This chapter describes methods of analysing table counts obtained by categorising the same individual on at least two occasions. A sample comprising a number of such individuals yields what are normally referred to as panel data, and these are a common source of information on mass changes in opinion, status or behaviour. As a result of attrition of the panel and the difficulties associated with high-dimensional tables, panels are more often two-wave (i.e. two-occasion) than multiwave, and univariate rather than multivariate, and although these more-complex data are not ignored, we naturally commence with the simple one-variable two-wave panel.

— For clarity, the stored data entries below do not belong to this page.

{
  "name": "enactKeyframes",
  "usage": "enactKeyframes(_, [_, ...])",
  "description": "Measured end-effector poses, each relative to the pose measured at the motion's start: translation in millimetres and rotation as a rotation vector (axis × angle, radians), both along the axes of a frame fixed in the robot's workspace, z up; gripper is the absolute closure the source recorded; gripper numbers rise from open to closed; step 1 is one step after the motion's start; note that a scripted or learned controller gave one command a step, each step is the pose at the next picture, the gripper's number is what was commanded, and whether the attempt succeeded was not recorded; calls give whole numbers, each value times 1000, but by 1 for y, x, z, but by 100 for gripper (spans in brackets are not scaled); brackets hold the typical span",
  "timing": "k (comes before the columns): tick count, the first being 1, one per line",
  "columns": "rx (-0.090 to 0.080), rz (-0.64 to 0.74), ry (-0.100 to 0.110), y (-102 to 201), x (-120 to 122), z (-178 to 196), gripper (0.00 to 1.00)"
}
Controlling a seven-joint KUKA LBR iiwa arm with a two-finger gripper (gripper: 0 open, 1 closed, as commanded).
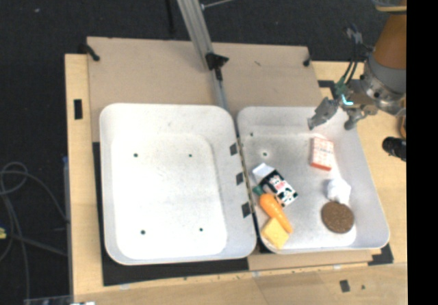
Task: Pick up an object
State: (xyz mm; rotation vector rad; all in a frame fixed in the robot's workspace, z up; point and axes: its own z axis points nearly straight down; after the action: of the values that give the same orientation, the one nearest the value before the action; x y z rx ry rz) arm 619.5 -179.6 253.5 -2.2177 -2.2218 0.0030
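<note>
The gripper (338, 116) hung over the right bin's (287, 126) rim at about one o'clock, its two fingers spread apart with nothing between them. Just below it, toward six o'clock, lay a pink box (321, 153), apart from the fingers. Further toward six sat a white lump (338, 191) and, touching it, a brown disc (337, 217). At the bin's eight o'clock side a black-and-white carton (275, 183), a carrot (272, 208) and a yellow block (276, 234) crowded together. The left bin (164, 180) lay at nine o'clock, alongside.
</note>
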Motion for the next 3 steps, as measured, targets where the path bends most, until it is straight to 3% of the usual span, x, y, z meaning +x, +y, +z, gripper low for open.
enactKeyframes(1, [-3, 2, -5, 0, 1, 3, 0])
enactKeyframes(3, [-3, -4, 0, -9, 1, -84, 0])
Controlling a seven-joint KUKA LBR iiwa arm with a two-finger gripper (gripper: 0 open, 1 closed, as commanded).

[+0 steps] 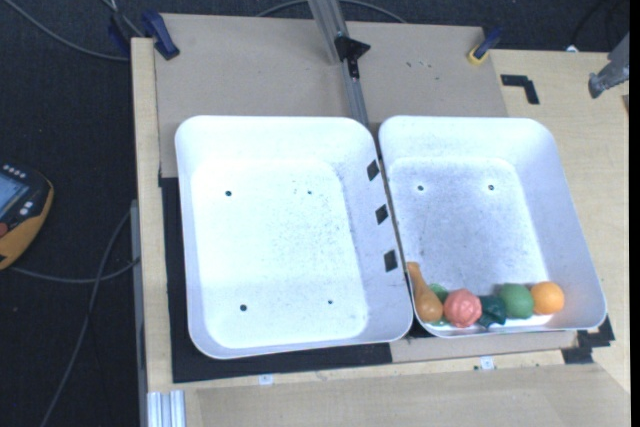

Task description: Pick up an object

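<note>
Even overhead light, soft shadows, slightly grainy, mild blur

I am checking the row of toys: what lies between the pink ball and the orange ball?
In the camera view, a green ball lies between the pink ball and the orange ball, with a dark teal piece beside it.

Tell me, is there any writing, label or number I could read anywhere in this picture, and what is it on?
None can be read.
The handheld device at the left edge has a lit screen, but whatever it shows is too small and blurred to make out.
The white bins carry only dark dots and specks, no text.
The toys in the right bin bear no visible labels.
</note>
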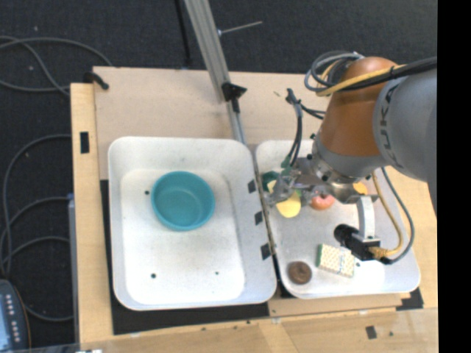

A variety of models are introduced, initially in the context of this two-way table, to deal with features commonly associated with counts from temporal observations. Three common phenomena are the preponderance of identical responses at different times (loyalty or inertia), the dependence of transitions between categories on intercategory distances (distance), and the directional balance of intercategory transitions (symmetry). Loyalty, distance and symmetry effects are often in evidence together and in association with other traits in two-way tables, and are the fundamental components of the various models discussed in the text. They are also important elements of models devised for multiwave and multivariate panels described in the second half of the chapter.
As well as internal coherence, an attempt is made to provide wider integration by drawing together themes introduced in previous chapters. These include screening, STP, incomplete table analysis and uniform association. The topic of many repeated observations in close sequence producing dependent observations (see Chapter 4) is also briefly reconsidered.